╭─ Task material

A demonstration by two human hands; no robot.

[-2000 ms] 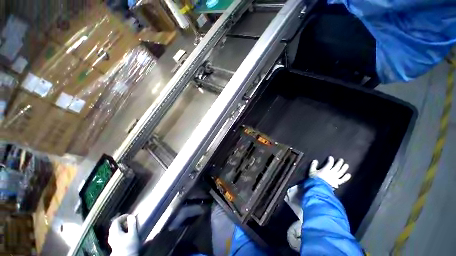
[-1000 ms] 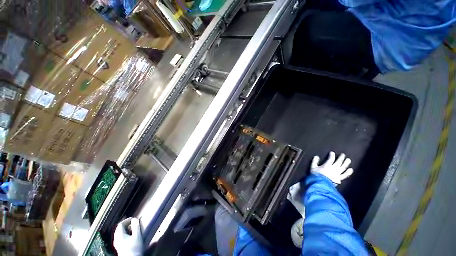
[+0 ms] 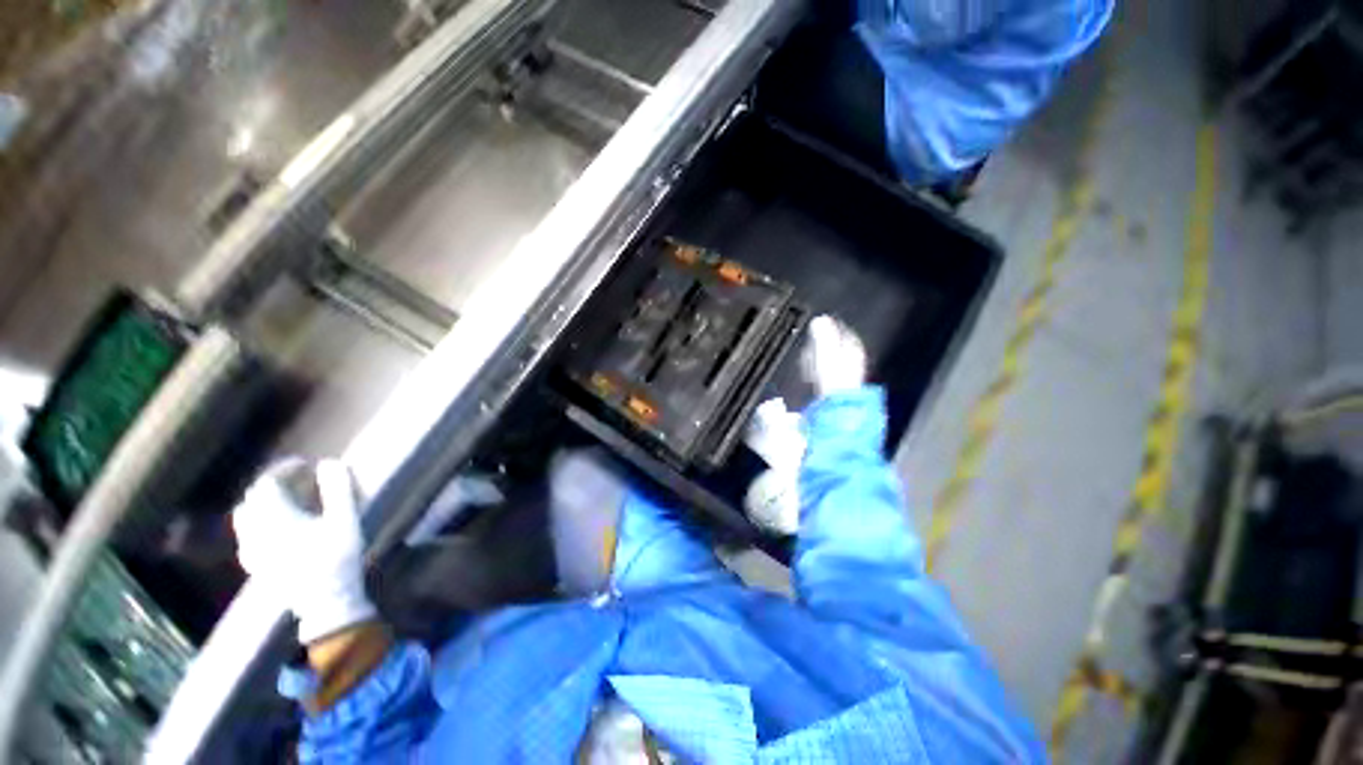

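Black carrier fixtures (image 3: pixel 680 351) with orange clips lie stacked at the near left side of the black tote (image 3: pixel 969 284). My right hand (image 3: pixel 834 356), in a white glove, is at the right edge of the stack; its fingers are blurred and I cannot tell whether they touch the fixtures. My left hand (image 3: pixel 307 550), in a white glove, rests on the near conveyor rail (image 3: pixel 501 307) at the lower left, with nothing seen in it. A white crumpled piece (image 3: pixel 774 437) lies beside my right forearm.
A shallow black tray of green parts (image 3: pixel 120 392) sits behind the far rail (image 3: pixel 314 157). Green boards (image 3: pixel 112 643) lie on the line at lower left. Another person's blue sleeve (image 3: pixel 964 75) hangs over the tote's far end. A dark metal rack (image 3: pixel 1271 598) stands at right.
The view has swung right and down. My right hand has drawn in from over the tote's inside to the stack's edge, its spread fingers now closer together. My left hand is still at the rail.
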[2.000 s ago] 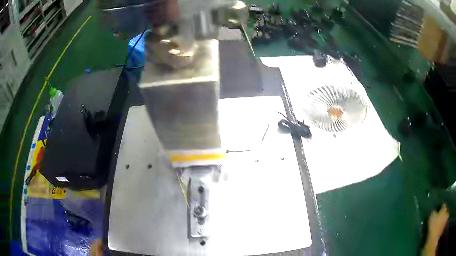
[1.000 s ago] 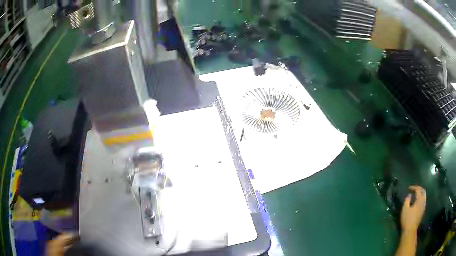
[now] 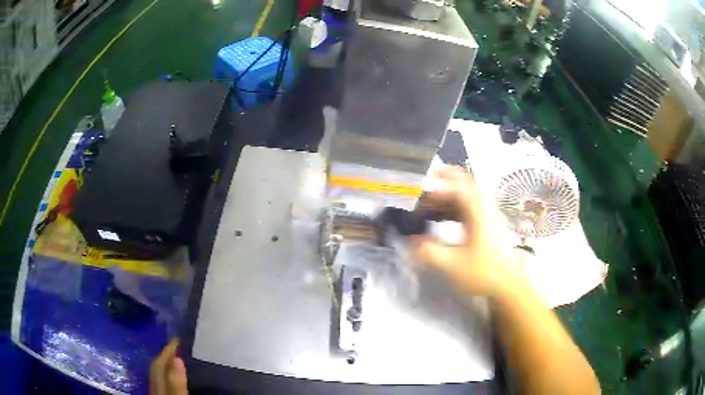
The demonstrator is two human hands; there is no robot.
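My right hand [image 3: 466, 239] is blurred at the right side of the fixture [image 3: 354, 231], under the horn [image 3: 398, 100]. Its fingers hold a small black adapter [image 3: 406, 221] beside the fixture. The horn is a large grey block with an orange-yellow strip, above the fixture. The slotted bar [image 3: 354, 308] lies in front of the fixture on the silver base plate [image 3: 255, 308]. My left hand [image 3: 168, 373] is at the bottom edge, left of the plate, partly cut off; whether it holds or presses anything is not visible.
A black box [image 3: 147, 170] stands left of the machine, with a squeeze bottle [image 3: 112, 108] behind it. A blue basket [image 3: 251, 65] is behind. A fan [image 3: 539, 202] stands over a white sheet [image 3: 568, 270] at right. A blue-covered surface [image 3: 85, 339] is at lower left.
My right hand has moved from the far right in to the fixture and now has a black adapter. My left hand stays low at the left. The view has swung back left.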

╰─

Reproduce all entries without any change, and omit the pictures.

A demonstration by two human hands; no robot.

[-2000 ms] 
[-1000 ms] 
[+0 ms] 

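Black carrier fixtures (image 3: pixel 680 351) with orange clips lie stacked at the near left side of the black tote (image 3: pixel 969 284). My right hand (image 3: pixel 834 356), in a white glove, is at the right edge of the stack; its fingers are blurred and I cannot tell whether they touch the fixtures. My left hand (image 3: pixel 307 550), in a white glove, rests on the near conveyor rail (image 3: pixel 501 307) at the lower left, with nothing seen in it. A white crumpled piece (image 3: pixel 774 437) lies beside my right forearm.
A shallow black tray of green parts (image 3: pixel 120 392) sits behind the far rail (image 3: pixel 314 157). Green boards (image 3: pixel 112 643) lie on the line at lower left. Another person's blue sleeve (image 3: pixel 964 75) hangs over the tote's far end. A dark metal rack (image 3: pixel 1271 598) stands at right.
The view has swung right and down. My right hand has drawn in from over the tote's inside to the stack's edge, its spread fingers now closer together. My left hand is still at the rail.
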[2.000 s ago] 
[1.000 s ago] 
[now] 
The demonstrator is two human hands; there is no robot.
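My right hand [image 3: 466, 239] is blurred at the right side of the fixture [image 3: 354, 231], under the horn [image 3: 398, 100]. Its fingers hold a small black adapter [image 3: 406, 221] beside the fixture. The horn is a large grey block with an orange-yellow strip, above the fixture. The slotted bar [image 3: 354, 308] lies in front of the fixture on the silver base plate [image 3: 255, 308]. My left hand [image 3: 168, 373] is at the bottom edge, left of the plate, partly cut off; whether it holds or presses anything is not visible.
A black box [image 3: 147, 170] stands left of the machine, with a squeeze bottle [image 3: 112, 108] behind it. A blue basket [image 3: 251, 65] is behind. A fan [image 3: 539, 202] stands over a white sheet [image 3: 568, 270] at right. A blue-covered surface [image 3: 85, 339] is at lower left.
My right hand has moved from the far right in to the fixture and now has a black adapter. My left hand stays low at the left. The view has swung back left.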

Nothing else is needed to complete the exercise.